Inverse-Free Fast Natural Gradient Descent Method for Deep Learning
Xinwei Ou, Ce Zhu, Xiaolin Huang, Yipeng Liu
TL;DR
Second-order optimization in deep learning offers faster convergence but is hindered by costly inversions of curvature matrices. The paper proposes Fast Natural Gradient Descent (FNGD), which reformulates NGD preconditioning via the Sherman–Morrison–Woodbury formula as a fixed, per-epoch weighted sum of per-sample gradients, with these weights shared across epochs to avoid repeated inversions. This yields complexity near that of first-order methods while preserving second-order benefits, aided by an efficient per-sample gradient computation, layer-wise coefficient sharing, and a damping strategy. Empirical results on image classification and machine translation show FNGD achieving substantial speedups and competitive or superior accuracy and BLEU scores compared to state-of-the-art second-order methods and AdamW, highlighting its practical impact for scalable optimization in deep networks.
Abstract
Second-order optimization techniques have the potential to achieve faster convergence rates compared to first-order methods through the incorporation of second-order derivatives or statistics.

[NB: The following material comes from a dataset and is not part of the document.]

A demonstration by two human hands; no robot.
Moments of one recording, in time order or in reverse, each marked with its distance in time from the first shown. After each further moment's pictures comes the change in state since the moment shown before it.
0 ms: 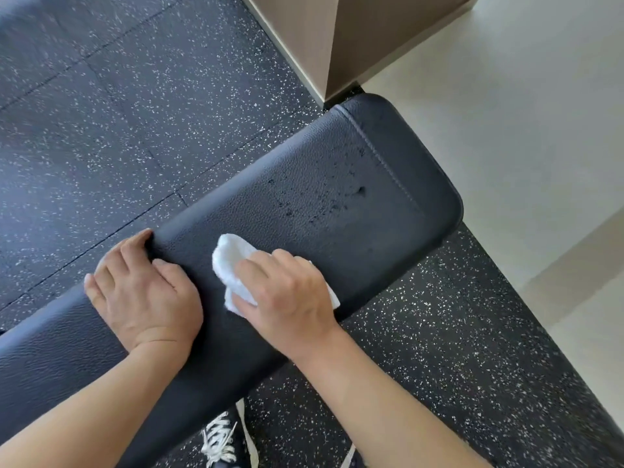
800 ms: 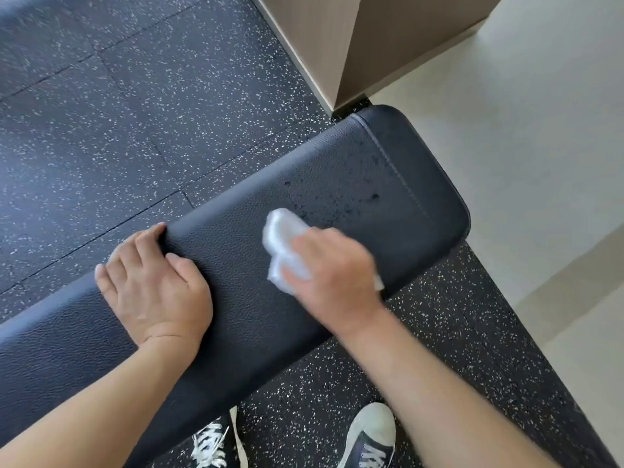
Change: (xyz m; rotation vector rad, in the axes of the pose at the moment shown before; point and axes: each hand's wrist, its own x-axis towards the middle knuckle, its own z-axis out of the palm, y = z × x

However, their utilization in deep learning is limited due to their computational inefficiency. Various approaches have been proposed to address this issue, primarily centered on minimizing the size of the matrix to be inverted. Nevertheless, the necessity of performing the inverse operation iteratively persists. In this work, we present a fast natural gradient descent (FNGD) method that only requires inversion during the first epoch. Specifically, it is revealed that natural gradient descent (NGD) is essentially a weighted sum of per-sample gradients. Our novel approach further proposes to share these weighted coefficients across epochs without affecting empirical performance. Consequently, FNGD exhibits similarities to the average sum in first-order methods, leading to the computational complexity of FNGD being comparable to that of first-order methods. Extensive experiments on image classification and machine translation tasks demonstrate the efficiency of the proposed FNGD. For training ResNet-18 on CIFAR-100, FNGD can achieve a speedup of 2.07$\times$ compared with KFAC. For training Transformer on Multi30K, FNGD outperforms AdamW by 24 BLEU score while requiring almost the same training time.